Durable Goods Orders, M/M Chg - Consensus Forecast for December: +0.2%
Range: -3.0% to +1.5%
Durable Goods Orders, Ex-Transportation, M/M Chg - Consensus for December: 0.0%
Range: -0.4% to +0.5%
Initial jobless claims were expected to fall back to their favorable trend but instead burst to 293,000 for the highest reading since July. Claims again are expected to dip back, this time for the January 23 week where the Econoday consensus is 285,000. But even if claims do fall, the damage was done in the prior week which matched the sample week of the monthly employment report.
Initial Jobless Claims - Consensus Forecast for January 23 week: 285,000
Range: 281,000 to 290,000
Pending home sales are expected to rise 0.8 percent in December and point to rising strength for final sales of existing homes which, held down by lack of homes on the market, slowed going into year-end. However up-and-down the sector has been, housing has been a positive contributor to the nation's economy.

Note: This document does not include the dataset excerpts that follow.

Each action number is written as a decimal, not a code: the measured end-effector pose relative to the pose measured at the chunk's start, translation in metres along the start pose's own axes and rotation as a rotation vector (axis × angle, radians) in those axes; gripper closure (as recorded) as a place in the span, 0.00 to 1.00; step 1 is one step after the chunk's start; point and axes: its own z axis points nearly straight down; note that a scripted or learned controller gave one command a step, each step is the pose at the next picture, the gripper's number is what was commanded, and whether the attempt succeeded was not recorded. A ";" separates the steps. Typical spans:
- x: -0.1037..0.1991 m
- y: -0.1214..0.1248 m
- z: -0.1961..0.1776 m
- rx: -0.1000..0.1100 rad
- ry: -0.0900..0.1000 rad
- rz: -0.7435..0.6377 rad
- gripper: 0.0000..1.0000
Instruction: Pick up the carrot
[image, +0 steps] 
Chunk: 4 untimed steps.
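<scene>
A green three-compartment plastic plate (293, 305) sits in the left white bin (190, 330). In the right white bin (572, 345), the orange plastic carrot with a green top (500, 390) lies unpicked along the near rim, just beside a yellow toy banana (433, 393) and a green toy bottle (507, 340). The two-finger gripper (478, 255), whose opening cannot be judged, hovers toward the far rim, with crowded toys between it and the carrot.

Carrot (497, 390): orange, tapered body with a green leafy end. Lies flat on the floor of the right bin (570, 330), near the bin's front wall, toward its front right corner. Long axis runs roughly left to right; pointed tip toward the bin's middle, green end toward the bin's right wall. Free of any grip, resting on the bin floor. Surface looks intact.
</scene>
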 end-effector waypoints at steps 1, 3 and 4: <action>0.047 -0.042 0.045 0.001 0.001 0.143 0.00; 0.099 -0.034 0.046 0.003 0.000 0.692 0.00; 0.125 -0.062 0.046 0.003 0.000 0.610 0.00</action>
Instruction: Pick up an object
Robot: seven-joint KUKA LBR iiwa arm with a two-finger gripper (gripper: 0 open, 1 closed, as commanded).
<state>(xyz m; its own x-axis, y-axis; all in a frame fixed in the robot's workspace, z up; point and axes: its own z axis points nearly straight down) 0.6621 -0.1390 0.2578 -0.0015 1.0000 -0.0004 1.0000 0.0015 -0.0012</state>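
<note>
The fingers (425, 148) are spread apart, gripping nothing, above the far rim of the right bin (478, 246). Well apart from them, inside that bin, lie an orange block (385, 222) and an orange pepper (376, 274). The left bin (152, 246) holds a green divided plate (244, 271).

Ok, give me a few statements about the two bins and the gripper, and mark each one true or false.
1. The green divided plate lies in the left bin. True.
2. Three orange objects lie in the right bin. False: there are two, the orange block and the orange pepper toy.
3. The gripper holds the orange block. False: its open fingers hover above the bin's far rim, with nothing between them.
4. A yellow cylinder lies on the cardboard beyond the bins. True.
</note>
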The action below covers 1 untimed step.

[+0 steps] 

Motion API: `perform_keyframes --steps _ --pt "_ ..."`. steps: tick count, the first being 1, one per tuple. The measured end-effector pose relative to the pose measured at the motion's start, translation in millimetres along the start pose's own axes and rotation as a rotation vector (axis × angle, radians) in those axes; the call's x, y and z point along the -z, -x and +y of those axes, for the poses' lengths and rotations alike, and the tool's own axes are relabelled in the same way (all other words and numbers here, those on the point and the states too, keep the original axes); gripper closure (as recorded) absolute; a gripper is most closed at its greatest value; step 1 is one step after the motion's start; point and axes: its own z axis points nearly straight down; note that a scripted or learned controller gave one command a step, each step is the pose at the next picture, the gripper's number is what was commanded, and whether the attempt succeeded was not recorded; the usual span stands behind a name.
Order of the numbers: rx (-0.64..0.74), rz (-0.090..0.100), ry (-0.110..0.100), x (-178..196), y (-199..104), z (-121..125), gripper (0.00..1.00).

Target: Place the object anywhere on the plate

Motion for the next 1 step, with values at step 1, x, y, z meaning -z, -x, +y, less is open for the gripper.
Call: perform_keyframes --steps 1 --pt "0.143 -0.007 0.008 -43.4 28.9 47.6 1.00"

Pending Home Sales, M/M Chg. - Consensus for December: +0.8%
Range: -0.5% to +2.0%
Sharp slowing is the Econoday consensus for the first estimate of fourth-quarter GDP, to plus 0.9 percent from the third-quarter's plus 2.0 percent. A widening in the trade gap and slowing in inventory accumulation are expected to have held down growth. Personal spending, following the lackluster holiday shopping season, is also expected to have slowed. But residential investment, reflecting strength in housing, is expected to be a positive.
Real GDP, 4th Quarter, 1st Estimate, Annualized Rate - Consensus Forecast: +0.9%
Range: 0.0% to +2.3%
GDP Price Index, 4th Quarter, 1st Estimate - Consensus Forecast: +0.9%
Range: +0.2% to +1.3%
The international trade in goods is expected to narrow slightly in December to an advance reading of $60.1 billion. Declines in imports have been helping to narrow the gap though exports have been stubbornly weak, reflecting weak global demand made weaker for U.S. goods by the strength of the dollar.

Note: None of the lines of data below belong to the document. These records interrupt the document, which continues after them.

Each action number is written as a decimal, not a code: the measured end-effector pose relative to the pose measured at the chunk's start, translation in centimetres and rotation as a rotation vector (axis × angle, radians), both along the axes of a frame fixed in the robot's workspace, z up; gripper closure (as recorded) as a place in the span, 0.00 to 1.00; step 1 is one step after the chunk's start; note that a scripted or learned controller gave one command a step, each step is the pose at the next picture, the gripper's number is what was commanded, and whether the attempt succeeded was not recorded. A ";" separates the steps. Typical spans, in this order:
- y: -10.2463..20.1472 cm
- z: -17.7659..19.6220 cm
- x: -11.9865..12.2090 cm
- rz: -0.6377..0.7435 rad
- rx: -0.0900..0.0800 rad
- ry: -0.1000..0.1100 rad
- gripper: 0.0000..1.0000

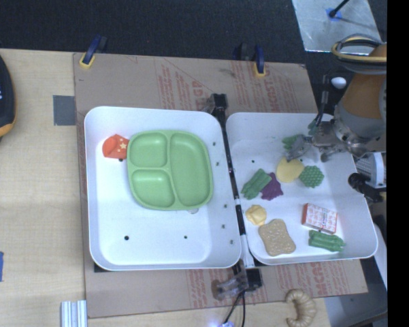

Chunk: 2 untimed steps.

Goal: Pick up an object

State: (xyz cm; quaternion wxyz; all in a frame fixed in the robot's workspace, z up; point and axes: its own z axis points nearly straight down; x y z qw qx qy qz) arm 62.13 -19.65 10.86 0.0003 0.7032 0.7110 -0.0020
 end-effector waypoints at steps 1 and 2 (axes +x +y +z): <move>3.0 -1.0 3.3 -0.002 0.002 -0.002 0.00; 4.9 -0.6 -0.7 -0.008 0.003 0.005 0.00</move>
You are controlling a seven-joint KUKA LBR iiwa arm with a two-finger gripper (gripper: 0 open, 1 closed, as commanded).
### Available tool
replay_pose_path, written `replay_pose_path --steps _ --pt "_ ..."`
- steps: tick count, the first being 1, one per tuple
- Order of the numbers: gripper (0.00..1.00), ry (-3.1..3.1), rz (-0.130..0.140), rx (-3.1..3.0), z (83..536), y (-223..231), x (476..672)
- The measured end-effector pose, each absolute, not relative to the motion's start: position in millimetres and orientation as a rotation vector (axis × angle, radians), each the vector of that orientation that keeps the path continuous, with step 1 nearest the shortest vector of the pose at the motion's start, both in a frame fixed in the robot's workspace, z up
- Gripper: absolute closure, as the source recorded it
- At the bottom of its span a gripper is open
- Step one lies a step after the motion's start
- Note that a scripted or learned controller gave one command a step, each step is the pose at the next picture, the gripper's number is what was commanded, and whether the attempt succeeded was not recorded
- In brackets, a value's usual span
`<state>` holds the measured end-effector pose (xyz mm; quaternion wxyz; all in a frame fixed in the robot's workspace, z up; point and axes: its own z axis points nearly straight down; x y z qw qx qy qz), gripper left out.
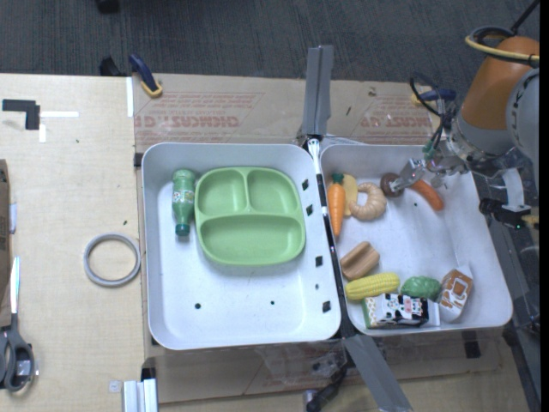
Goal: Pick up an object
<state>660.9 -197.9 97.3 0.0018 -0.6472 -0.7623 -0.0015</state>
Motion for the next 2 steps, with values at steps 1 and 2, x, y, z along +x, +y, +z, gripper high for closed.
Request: replay_pose_path --steps 1,2 --pt "0.00 -2.309 -0.013 -2.092 96.2 -200.7 662.9" --pt "1.00 -2.313 -0.001 -2.101 108.7 -206.1 662.5"
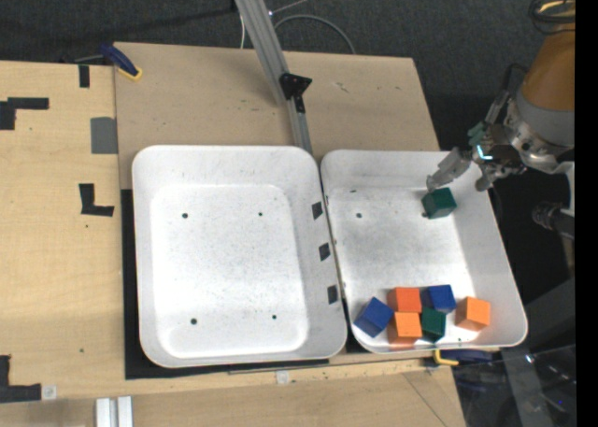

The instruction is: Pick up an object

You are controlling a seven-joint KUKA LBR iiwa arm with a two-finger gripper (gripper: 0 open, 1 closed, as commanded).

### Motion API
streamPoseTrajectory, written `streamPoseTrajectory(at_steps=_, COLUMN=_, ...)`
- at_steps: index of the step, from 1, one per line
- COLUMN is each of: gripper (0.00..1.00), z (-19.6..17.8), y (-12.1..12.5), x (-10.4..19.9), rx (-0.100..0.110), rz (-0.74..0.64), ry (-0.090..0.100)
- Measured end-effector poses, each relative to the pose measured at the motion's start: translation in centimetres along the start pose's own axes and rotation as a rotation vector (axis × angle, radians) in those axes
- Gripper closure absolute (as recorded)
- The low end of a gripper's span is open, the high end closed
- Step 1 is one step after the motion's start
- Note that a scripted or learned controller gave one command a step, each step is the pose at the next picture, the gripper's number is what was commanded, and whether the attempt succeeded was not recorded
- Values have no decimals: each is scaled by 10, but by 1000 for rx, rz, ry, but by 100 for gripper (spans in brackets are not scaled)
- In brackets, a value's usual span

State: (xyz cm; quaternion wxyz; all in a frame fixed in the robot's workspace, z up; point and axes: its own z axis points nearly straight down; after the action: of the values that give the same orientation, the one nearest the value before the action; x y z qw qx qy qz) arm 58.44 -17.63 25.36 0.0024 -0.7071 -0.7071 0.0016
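We see our gripper [455, 169] just above the green block [438, 202] in the right bin [374, 182]; whether it grasps, we cannot tell; the lift looks unfinished.

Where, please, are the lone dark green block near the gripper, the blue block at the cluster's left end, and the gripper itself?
Lone dark green block [438, 203]: camera view, top face.
Blue block [374, 316]: camera view, top face.
Gripper [455, 167]: camera view, between fingertips.
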Motion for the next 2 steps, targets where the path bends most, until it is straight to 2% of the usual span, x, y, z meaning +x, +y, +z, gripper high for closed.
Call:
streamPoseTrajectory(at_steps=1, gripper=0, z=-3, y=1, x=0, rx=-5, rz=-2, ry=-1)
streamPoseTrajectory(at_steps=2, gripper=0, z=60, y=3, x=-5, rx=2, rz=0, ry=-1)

International Trade In Goods, M/M Chg - Consensus Forecast for December: -$60.1 billion
Range: -$62.0 to -$58.0 billion
The impact of the employment cost index cannot be exaggerated with its results helping to shape inflation expectations among policy makers. Upward trends in this report are expected to be underscored by the fourth-quarter report where forecasters see a second straight outsized quarterly gain of 0.6 percent, one that would likely raise long-awaited talk of wage inflation.
Employment Cost Index, Q/Q Chg. - Consensus for 4th Quarter: +0.6%
Range: +0.4% to +0.8%
The Chicago PMI is expected to indicate a third month of contraction for the area's economy in January though, at an Econoday consensus of 45.5, less contraction than December's unusually low 42.9. Order readings have been especially weak in this report, one that tracks the whole scope of the Chicago area's economy. Note that volatility is not unusual for this report.

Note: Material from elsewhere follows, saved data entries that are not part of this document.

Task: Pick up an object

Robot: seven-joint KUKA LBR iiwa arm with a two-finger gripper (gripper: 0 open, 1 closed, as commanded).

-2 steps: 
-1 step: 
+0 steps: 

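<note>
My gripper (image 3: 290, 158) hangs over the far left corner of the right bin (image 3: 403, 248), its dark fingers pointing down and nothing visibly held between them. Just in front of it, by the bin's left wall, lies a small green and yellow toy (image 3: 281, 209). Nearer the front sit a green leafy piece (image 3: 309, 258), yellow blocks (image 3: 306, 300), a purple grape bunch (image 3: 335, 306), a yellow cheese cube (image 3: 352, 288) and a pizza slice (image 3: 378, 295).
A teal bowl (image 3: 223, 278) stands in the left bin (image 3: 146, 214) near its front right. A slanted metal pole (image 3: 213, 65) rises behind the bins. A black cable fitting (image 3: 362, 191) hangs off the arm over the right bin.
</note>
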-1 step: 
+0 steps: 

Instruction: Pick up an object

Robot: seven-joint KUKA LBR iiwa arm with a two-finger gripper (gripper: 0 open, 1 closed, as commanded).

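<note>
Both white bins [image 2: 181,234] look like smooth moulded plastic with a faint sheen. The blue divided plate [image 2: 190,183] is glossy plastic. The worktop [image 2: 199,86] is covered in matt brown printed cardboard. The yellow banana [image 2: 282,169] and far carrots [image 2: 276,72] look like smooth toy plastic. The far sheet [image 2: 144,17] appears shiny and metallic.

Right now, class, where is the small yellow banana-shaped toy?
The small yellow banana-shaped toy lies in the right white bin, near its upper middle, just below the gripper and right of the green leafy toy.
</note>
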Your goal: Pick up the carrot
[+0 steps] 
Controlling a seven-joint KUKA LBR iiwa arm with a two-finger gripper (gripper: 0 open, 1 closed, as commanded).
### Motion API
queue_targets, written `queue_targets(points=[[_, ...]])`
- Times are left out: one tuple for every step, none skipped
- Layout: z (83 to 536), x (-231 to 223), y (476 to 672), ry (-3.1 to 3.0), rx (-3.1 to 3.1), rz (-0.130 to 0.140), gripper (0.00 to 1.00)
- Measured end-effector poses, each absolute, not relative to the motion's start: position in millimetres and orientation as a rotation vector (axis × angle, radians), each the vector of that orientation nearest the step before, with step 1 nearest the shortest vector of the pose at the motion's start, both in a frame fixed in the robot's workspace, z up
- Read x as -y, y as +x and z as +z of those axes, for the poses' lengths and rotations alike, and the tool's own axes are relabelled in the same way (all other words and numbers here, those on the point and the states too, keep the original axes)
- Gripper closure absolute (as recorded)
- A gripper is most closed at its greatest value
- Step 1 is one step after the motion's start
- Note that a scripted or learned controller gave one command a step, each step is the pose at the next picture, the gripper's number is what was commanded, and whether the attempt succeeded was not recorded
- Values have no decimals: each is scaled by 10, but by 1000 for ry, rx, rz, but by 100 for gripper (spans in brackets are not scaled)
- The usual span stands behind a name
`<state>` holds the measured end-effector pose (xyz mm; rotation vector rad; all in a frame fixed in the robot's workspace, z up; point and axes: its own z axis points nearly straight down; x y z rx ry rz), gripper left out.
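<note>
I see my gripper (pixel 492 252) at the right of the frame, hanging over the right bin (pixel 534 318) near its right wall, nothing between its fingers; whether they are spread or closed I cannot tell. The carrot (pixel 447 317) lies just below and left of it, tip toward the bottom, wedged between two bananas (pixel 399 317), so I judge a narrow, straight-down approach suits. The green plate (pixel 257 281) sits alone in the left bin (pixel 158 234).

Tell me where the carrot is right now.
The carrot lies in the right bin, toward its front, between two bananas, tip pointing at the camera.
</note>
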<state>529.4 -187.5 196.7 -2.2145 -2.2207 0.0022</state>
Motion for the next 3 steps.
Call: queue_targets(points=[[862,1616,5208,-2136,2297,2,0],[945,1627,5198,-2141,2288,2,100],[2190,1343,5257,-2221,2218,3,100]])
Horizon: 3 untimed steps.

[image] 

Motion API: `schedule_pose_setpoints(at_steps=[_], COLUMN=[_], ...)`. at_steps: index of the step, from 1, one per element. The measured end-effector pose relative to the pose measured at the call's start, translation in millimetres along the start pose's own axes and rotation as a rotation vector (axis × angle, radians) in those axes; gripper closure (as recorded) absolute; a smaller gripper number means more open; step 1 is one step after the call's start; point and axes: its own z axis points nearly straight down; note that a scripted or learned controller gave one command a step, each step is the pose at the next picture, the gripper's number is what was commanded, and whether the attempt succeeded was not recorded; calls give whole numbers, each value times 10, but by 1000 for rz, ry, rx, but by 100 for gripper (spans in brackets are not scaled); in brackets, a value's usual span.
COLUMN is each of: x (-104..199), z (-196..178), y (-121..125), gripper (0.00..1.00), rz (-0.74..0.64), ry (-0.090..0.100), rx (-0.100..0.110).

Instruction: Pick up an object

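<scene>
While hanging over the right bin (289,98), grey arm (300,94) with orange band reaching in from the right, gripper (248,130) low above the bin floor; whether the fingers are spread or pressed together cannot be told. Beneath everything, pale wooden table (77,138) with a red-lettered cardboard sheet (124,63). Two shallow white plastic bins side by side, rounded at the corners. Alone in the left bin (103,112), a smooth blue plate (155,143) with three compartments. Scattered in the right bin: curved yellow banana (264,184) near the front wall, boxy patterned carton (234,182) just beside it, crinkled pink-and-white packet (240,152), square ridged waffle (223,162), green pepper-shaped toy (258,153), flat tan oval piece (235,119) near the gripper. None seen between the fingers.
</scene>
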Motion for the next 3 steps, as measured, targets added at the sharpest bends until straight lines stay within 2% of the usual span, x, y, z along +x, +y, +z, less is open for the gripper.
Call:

Chicago PMI - Consensus for December: 45.5
Range: 44.0 to 47.5
Consumer confidence measures have yet to pick up much concern over declines in stocks and volatility in the global markets. This includes the consumer sentiment index which came in at better-than-expected 93.3 in the January flash. The final reading for January isn't expected to show much change, at a consensus 93.0. Resiliency and patience in the consumer could be pointing to unexpected economic strength for the first quarter.